*Your goal:* Search the records below for "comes" and copy every line it turns up in.

*Entries provided:*
━━━━

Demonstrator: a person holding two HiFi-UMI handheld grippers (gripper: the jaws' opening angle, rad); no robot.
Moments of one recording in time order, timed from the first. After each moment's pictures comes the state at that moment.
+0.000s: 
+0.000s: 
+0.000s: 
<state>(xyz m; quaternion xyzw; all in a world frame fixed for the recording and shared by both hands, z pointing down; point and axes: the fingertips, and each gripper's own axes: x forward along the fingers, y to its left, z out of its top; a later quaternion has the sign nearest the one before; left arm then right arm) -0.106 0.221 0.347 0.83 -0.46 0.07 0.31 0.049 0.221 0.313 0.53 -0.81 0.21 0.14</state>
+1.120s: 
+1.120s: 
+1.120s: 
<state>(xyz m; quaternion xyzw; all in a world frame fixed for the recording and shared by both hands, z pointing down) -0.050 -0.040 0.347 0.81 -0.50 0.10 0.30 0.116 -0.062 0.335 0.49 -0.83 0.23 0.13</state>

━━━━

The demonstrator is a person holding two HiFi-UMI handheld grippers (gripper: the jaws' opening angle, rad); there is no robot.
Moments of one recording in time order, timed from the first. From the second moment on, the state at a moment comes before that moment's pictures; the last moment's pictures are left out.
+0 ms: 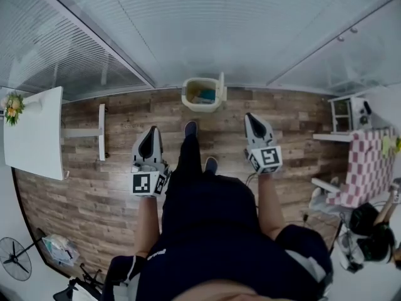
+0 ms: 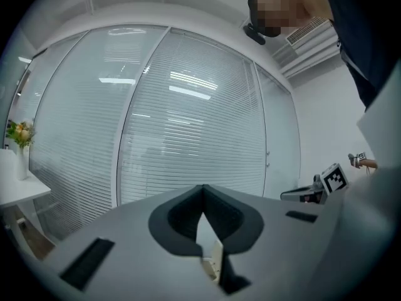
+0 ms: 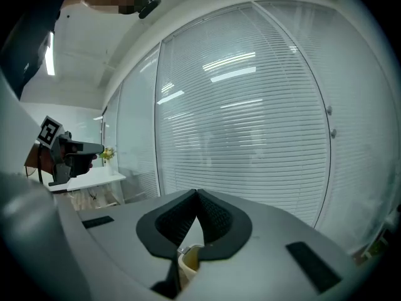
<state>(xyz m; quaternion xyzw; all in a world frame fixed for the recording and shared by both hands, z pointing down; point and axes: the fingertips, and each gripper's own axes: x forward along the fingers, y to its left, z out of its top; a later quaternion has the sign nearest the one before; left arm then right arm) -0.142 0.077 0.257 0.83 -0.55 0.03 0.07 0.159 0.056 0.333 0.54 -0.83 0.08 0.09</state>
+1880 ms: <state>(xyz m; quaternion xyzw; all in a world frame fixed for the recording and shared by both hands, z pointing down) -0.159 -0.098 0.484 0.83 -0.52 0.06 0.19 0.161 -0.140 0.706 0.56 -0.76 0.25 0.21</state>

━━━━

*Written answer:*
Moments of one recording in time order, timed from the first. After each moment's pictures comes the state at that moment.
Moments of one recording in time order, timed from the first. From the second moment on, the state at a moment comes before that moment's pictures; the last moment's pictures are left out.

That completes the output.